EXERCISE
Nothing in the records below should be altered when they are retyped.

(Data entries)
+++
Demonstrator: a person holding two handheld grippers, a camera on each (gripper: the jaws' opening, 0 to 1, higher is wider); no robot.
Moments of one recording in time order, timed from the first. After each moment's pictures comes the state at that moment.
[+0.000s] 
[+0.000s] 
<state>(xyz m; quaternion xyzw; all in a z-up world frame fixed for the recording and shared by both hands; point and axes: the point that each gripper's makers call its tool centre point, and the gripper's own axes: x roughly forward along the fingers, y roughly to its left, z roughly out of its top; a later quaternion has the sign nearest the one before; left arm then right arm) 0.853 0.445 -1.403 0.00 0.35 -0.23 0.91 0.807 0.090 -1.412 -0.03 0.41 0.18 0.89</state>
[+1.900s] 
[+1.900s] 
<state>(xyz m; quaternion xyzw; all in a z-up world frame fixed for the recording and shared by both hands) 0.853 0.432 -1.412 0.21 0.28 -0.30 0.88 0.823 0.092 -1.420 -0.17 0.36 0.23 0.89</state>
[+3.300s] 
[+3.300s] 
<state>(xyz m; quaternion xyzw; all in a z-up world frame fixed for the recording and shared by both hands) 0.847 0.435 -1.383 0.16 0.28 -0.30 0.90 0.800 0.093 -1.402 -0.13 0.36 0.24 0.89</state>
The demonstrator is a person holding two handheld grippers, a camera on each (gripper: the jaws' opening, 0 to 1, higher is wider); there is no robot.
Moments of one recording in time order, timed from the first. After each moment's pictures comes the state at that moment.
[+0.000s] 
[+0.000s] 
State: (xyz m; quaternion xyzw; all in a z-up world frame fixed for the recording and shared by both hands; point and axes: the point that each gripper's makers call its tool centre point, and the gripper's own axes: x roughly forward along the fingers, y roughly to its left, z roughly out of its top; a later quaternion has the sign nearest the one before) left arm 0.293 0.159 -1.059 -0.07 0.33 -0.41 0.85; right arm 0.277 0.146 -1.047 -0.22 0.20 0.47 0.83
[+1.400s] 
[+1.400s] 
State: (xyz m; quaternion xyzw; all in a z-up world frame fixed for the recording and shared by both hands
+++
COMPLETED EXERCISE
Demonstrator: a person holding two handheld grippers, a camera on each (gripper: the jaws' opening, 0 to 1, higher is wider); no robot.
Moments of one recording in time order, timed from the first. After each moment's pictures comes the state at that moment.
[+0.000s] 
[+0.000s] 
<state>(xyz m; quaternion xyzw; all in a z-up world frame fixed for the recording and shared by both hands; point and axes: the point that each gripper's makers call its tool centre point, and the gripper's own axes: x roughly forward along the fingers, y roughly to its left, z roughly out of its top; a later quaternion has the sign nearest the one before; left arm then right arm) 0.853 0.445 -1.403 0.00 0.35 -0.23 0.91 0.807 0.090 -1.412 -0.03 0.41 0.18 0.89</state>
[+1.900s] 
[+1.900s] 
<state>(xyz m; quaternion xyzw; all in a z-up world frame fixed for the recording and shared by both hands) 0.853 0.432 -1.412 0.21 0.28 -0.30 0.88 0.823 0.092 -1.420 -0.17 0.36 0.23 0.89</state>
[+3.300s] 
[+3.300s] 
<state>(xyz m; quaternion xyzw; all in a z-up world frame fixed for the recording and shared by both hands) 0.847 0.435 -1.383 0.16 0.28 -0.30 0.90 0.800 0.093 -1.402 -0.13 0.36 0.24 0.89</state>
The demonstrator is a person holding two handheld grippers, a camera on each (gripper: the jaws' opening, 0 to 1, higher is wider); there is no robot.
Moments of one recording in time order, timed from the first. After each moment's pictures comes the state at that moment.
[+0.000s] 
[+0.000s] 
State: (xyz m; quaternion xyzw; all in a z-up world frame fixed for the recording and shared by both hands; point and axes: the point that each gripper's makers call its tool centre point, and the gripper's own axes: x roughly forward along the fingers, y roughly to its left, z roughly out of its top; a later quaternion has the sign nearest the one before) left arm 0.293 0.159 -1.059 -0.07 0.33 -0.41 0.85; right arm 0.277 0.146 -1.047 -0.22 0.20 0.47 0.83
[+1.400s] 
[+1.400s] 
State: (xyz m; quaternion xyzw; all in a z-up world frame fixed for the recording and shared by both hands

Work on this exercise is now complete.